Ce serait simple de sortir, mais on a le syndrome du capitaine de navire. On ne quitte pas un bateau en train de couler. On ne quitte pas un réfrigérateur en train de dégeler.

J’erre dans la maison. En constatant que tout, ici-bas, fonctionne à l’électricité. Je ne peux pas mettre de la musique. Je ne peux pas me faire une toast. Je ne peux pas jouer à NHL 20. Je m’installe près de la fenêtre avec le nouvel Astérix. C’est quand même pratique, un bon vieux livre en trois dimensions.

Il est passé 17 h. La grande noirceur est arrivée. J’allume ma lampe de poche.
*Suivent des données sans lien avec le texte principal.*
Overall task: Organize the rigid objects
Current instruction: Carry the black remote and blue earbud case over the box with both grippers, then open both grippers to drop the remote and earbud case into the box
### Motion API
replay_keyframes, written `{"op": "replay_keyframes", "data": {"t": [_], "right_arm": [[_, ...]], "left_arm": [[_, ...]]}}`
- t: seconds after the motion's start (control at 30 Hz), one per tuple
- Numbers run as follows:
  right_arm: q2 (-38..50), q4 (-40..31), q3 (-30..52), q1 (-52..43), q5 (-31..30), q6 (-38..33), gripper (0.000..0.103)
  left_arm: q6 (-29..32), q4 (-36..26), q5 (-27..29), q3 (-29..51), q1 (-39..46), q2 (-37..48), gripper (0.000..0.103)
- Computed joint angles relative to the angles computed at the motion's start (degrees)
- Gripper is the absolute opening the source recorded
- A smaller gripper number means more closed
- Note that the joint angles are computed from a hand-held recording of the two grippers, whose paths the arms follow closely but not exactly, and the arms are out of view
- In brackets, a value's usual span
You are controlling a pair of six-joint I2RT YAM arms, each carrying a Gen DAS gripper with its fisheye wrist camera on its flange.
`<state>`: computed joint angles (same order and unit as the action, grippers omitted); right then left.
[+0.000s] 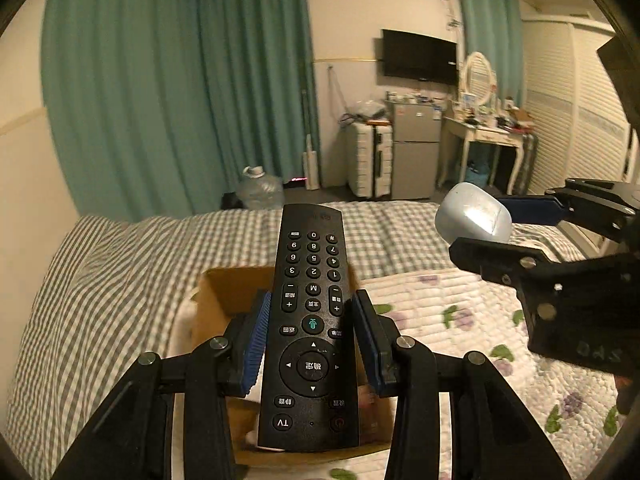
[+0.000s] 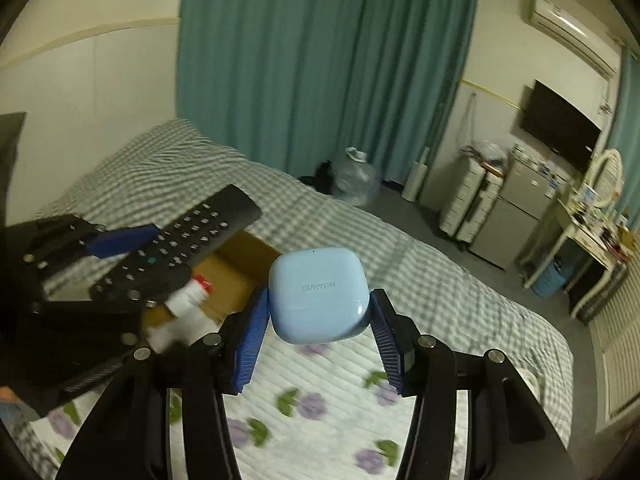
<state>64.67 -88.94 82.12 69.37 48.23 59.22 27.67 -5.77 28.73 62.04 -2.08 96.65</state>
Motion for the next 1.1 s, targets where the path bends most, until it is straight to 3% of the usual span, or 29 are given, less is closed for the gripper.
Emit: {"op": "replay_keyframes", "data": {"t": [0.27, 0.6, 0.9, 1.1], "right_arm": [[6.51, 22.13, -3.62, -8.83, -7.84, -15.06, 0.051], [10.34, 40.39, -14.88, -21.27, -18.75, -24.32, 0.051], [14.91, 47.67, -18.53, -25.67, -21.68, -27.06, 0.051], [13.40, 49.16, -20.41, -26.47, -23.21, -25.77, 0.055]], "left_arm": [[1.09, 2.11, -0.74, 4.31, 2.51, 9.95, 0.041], [2.25, 4.53, -2.85, 7.42, 1.48, 19.65, 0.042], [3.65, 2.38, -4.75, 10.26, 0.58, 24.23, 0.042], [4.34, 2.25, -5.98, 9.34, -0.02, 23.76, 0.043]]}}
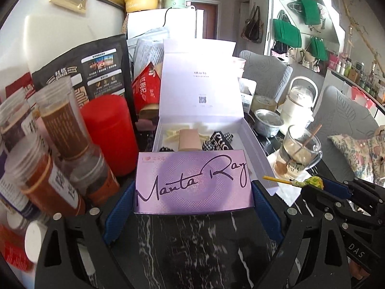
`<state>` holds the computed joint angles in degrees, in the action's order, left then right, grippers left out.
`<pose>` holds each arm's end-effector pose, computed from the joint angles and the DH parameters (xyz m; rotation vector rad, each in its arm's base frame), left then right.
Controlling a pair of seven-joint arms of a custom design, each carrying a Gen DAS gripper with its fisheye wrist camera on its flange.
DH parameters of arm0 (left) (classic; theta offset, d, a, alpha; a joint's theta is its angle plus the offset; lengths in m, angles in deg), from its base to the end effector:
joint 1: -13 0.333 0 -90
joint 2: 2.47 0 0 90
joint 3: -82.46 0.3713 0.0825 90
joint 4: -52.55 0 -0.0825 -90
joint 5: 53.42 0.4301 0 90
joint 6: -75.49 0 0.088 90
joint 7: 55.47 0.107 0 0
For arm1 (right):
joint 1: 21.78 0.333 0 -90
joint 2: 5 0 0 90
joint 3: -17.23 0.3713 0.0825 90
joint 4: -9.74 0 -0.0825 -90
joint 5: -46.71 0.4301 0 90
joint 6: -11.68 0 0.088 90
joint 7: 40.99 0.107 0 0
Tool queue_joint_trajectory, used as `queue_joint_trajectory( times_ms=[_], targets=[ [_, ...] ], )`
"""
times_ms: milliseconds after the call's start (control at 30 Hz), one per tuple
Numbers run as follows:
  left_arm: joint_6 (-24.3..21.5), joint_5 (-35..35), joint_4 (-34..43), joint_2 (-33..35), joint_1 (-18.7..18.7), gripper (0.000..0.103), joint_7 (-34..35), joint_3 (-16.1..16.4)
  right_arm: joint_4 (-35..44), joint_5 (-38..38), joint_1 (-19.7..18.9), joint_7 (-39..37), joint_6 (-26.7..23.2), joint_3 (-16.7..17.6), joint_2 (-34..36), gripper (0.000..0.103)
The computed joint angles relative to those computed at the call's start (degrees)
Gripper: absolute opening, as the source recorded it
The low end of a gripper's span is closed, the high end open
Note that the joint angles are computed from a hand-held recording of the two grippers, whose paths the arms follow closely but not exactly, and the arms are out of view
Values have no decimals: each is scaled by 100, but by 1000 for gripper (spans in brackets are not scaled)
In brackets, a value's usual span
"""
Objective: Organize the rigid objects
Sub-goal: 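Carry the purple box and lollipop up over the white box with both grippers, then lower both held items into the white box and open both grippers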
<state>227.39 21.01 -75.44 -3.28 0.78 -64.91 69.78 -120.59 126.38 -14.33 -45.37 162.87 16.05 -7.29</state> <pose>0.5171 -0.2693 0.4347 -1.8563 1.4698 -0.7292 0.5666 0.0369 0.4269 -1.9925 1.0440 -0.3688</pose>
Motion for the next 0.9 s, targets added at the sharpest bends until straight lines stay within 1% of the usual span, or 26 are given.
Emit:
queue_joint_trajectory(
  times_ms=[267,567,800,900],
  targets=[
    [77,109,389,292,65,94,162,136,535,133,1,6,113,93,393,25],
    [221,106,788,680,115,94,363,348,1098,10,-31,182,247,280,878,25],
    [195,-54,1017,962,128,94,638,491,1442,-265,-56,490,327,430,1255,25],
    [362,-237,1134,1153,160,94,822,560,1567,-395,-73,661,365,496,1413,25]
  ],
)
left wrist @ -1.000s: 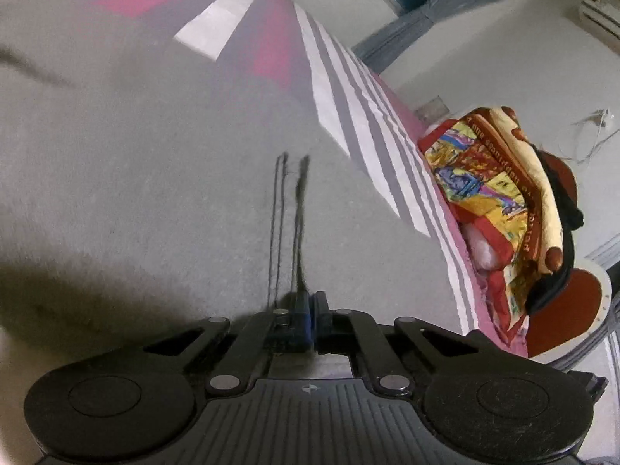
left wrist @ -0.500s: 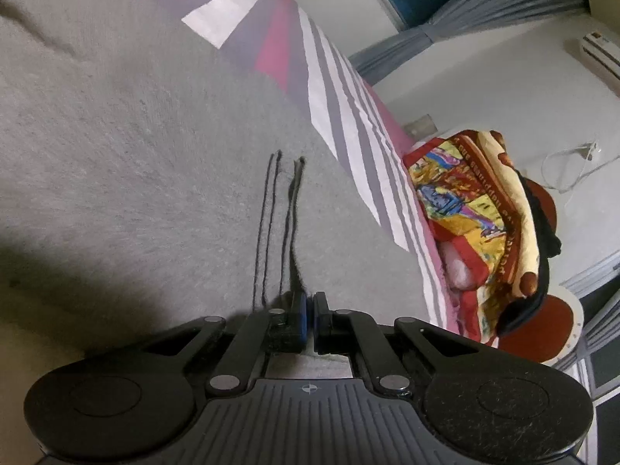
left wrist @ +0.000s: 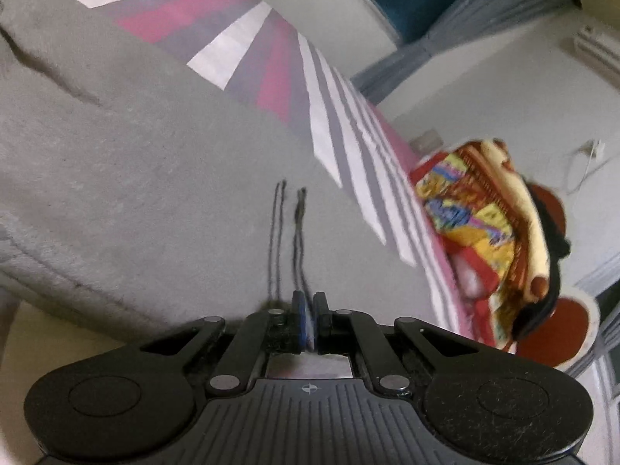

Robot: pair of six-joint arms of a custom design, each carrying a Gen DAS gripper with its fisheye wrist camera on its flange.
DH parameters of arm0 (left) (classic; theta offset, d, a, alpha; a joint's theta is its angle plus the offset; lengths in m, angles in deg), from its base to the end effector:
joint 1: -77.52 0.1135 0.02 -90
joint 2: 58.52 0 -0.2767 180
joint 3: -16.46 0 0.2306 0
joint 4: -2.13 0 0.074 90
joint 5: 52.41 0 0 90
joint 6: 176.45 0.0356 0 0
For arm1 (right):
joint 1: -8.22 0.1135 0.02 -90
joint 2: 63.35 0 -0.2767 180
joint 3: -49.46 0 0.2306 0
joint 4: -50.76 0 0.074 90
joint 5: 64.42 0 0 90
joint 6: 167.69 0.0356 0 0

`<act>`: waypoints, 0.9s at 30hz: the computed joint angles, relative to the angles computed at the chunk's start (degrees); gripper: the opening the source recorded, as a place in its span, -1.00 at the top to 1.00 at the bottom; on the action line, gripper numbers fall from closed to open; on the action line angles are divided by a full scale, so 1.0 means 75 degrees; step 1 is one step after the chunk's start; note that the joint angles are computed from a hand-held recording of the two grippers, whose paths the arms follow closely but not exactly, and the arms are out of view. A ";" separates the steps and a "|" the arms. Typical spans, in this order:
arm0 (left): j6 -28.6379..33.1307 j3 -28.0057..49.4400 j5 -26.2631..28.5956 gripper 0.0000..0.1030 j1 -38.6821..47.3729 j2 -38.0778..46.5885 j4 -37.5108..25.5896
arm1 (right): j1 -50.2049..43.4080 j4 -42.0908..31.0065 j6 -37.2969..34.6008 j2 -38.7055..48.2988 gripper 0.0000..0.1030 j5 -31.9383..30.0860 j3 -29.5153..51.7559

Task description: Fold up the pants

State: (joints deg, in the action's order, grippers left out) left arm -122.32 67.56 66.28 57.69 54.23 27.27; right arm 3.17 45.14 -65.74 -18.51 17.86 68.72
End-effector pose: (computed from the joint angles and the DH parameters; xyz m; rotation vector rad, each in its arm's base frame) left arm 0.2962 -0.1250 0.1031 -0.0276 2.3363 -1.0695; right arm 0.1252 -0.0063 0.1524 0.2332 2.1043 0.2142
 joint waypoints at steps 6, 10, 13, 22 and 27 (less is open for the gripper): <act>0.0161 0.0135 0.0302 0.97 -0.0093 0.0103 -0.0270 | 0.0167 -0.0138 0.0015 -0.0210 -0.04 0.0164 -0.0030; -0.0409 -0.0028 0.0269 0.97 0.0063 0.0278 0.0380 | 0.0187 -0.0402 -0.0088 -0.0781 -0.03 -0.0224 -0.0069; -0.0530 -0.0228 0.0334 0.97 0.0246 0.0258 0.0668 | 0.0736 -0.0417 -0.0025 -0.0545 0.22 -0.0665 0.0007; -0.0200 -0.1369 0.0096 0.97 0.1720 -0.0842 0.0773 | 0.4545 0.2075 0.0562 0.2110 0.36 0.1984 0.0296; 0.0725 -0.1336 0.0265 0.97 0.3481 -0.1043 -0.0229 | 0.5202 0.2464 -0.0378 0.3304 0.30 0.2276 0.0953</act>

Et je me souviens, enfant, combien j’aimais les pannes d’électricité, parce qu’on avait le droit de se servir de la lampe de poche. De la flashlight, comme maman n’aimait pas qu’on dise.

Je m’amuse à faire circuler le cercle de lumière sur les murs. Mon chat est trop vieux, ça ne l’excite pas. Finalement, je m’aperçois que ma lampe de poche ne me sert à rien. Quand on ne fait qu’attendre, la pénombre nous va très bien.

Puis, sans prévenir, tout repart. Le retour de l’électricité, c’est bruyant. Le système d’alarme crie, la télé parle, l’ordinateur redémarre. Tout reprend vie. Je lâche un yeah ! Je suis content. Vraiment content. Il faut toujours perdre quelque chose pour ressentir le bonheur de le retrouver.

Tous les matins, on allume, et ça ne nous fait que dalle. Mais quand la lumière revient, après une panne, c’est comme si l’on venait de gagner au loto.

Merci à toutes les travailleuses et à tous les travailleurs qui nous ont rebranchés. Votre travail n’est jamais autant apprécié qu’après des heures sans électricité.

Ça sonne à la porte. Qui est-ce ? Ah oui, c’est encore l’Halloween, j’avais oublié.